É preciso fazer uma distinção entre o governante estadista e o político governante. O estadista enxerga o poder como um todo e vê nele a sua responsabilidade em administrar um Estado com todos os seus problemas. E o faz acima de quaisquer interesses. Já o político governante é, antes de mais nada, um escravo do seu partido, dos interesses políticos pessoais, e do partido que o elegeu ou sustenta.
A história recente de Mato Grosso mostra dois exemplos de comportamentos tipicamente estadista. De 1971 a 1975 governou o Estado o advogado José Fragelli, sem militância política anterior, vindo de Campo Grande onde exercia muito mais o papel de pecuarista em Aquidauana do que de político. Ele conseguiu governar acima dos interesses políticos imediatos e dedicou o seu governo ao assessoramento do governo federal na sua intenção de criar o Estado de Mato Grosso do Sul. Realizou obras indistintamente no Sul do Estado e no Norte, mesmo submetido a pressões políticas de lá para que dedicasse seu governo à região, e às pressões daqui para que não atendesse obras no Sul.
Fragelli deixou o governo sem desgastes e fez amigos aqui e lá.
Anos mais tarde, quando de fato a divisão de Mato Grosso se efetivou, outro advogado, este de Corumbá, Cássio Leite de Barros, um típico pantaneiro, da fala macia, sorriso fácil, governou o que poderia ter sido uma grande crise política para os dois Mato Grossos, àquela altura dois Estados diferentes. Aqui, ele convivia com um governo paralelo, do governador indicado para o mandato seguinte, Frederico Campos, angustiado em montar um governo para implantar a divisão a partir de 15/3/79.
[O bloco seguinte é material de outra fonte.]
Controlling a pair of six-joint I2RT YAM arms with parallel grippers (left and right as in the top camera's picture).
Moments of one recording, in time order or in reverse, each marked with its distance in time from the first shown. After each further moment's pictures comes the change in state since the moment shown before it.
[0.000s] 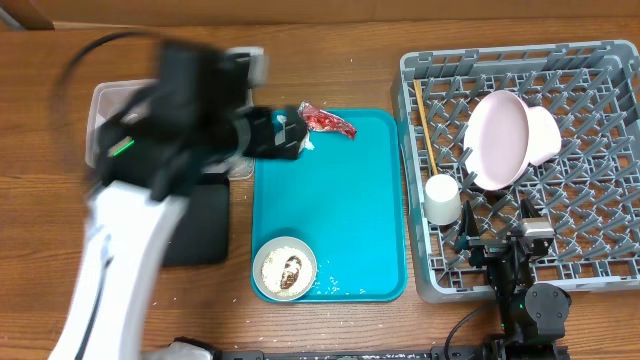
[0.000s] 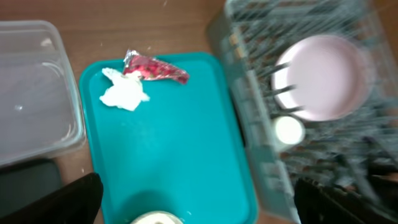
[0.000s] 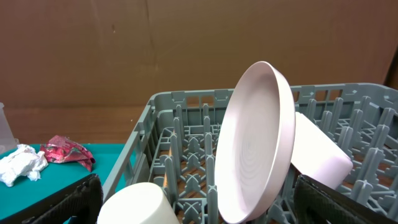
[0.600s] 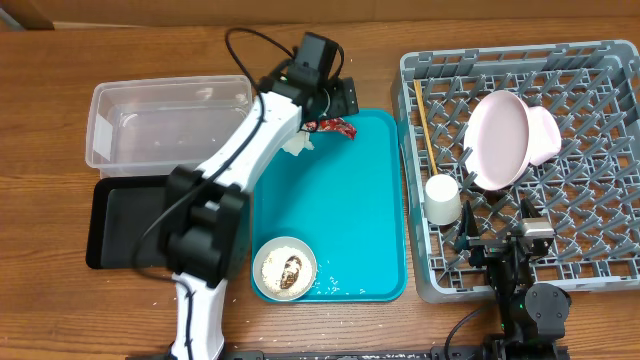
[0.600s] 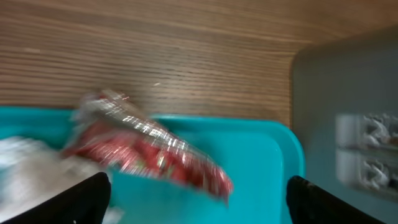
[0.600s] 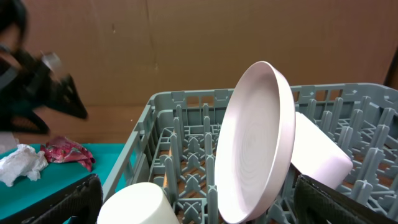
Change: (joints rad) left arm -0.089 0.690 -0.001 0.588 -0.154 -0.332; right arm 0.000 0.000 0.000 0.000 0.000 0.000
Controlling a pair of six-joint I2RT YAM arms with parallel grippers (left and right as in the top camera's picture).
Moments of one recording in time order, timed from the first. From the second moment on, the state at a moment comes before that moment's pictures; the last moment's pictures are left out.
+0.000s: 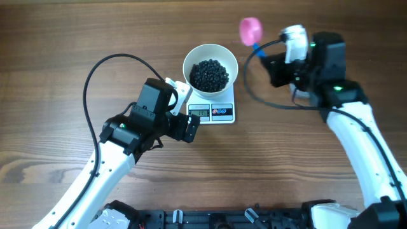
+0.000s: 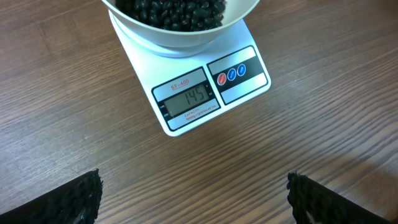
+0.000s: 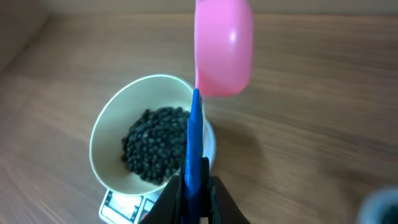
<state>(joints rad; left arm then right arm) -0.46 1.21 0.95 -0.73 0.14 -0.07 0.10 1.42 1.10 -0.39 -0.44 0.07</state>
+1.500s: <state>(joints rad) -0.46 1.21 0.95 -0.73 0.14 -0.07 -0.26 1.40 1.10 -0.24 -0.39 0.02</state>
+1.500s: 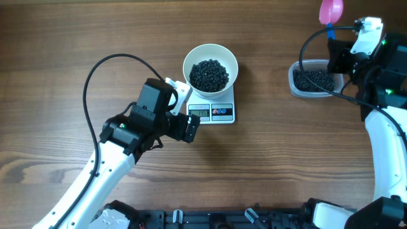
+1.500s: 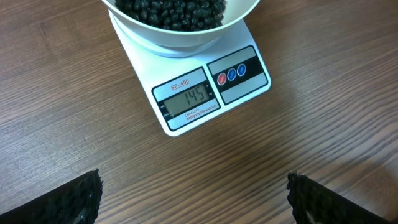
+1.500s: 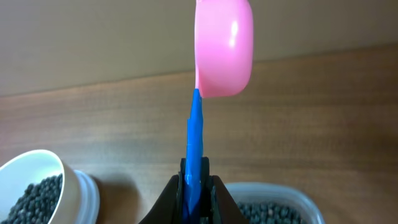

De Campo Grande ele recebia pressões políticas para interferir na eleição de lá que seria a primeira e elegeria dois senadores (um era biônico), oito deputados federais e 24 estaduais. Qualquer participação sua implicaria tanto lá como aqui em arranhões graves num quadro político emocional que era a pós-operação da divisão. Havia rancor aqui pela separação do Sul, e lá animosidade contra o poder que sempre esteve em Cuiabá, contra a vontade sulista.
Processaram-se as duas eleições, aqui e lá e o governador-tampão, Cássio Leite de Barros, que geriu Mato Grosso por sete meses saiu a salvo e sua isenção permitiu que os dois Mato Grossos se firmassem politicamente.
Hoje o assunto volta a ser pertinente quando se vê um outro governador ocupando um mandato-tampão, desta vez um médico, Édison de Freitas, num Estado conflitante e politicamente dividido. A maioria dos prefeitos pelo instinto de sobrevivência apóiam a candidatura oposicionista ao PMDB, que está no governo. O governador Edison de Freitas tem em mãos a rara oportunidade de se figurar um estadista e governar os meses que possui sem discriminar e nem escravizar-se ao seu partido. Prefeitos dirigindo cidades falidas, estradas arruinadas, entre outros problemas, precisam de atenção por menor que ela seja. Qualquer discriminação pesa-lhes mais ainda do que já pesa a dura realidade de Estado e de recessão que está aí batendo na porta de todo mundo, inclusive do governo estadual.
Em 1986, os prefeitos do PDS se bandearam para o PMDB e apoiaram a coligação que lhes parecia vencedora, na expectativa de receberem apoio do governo que entraria. O mesmo fenômeno se repete hoje.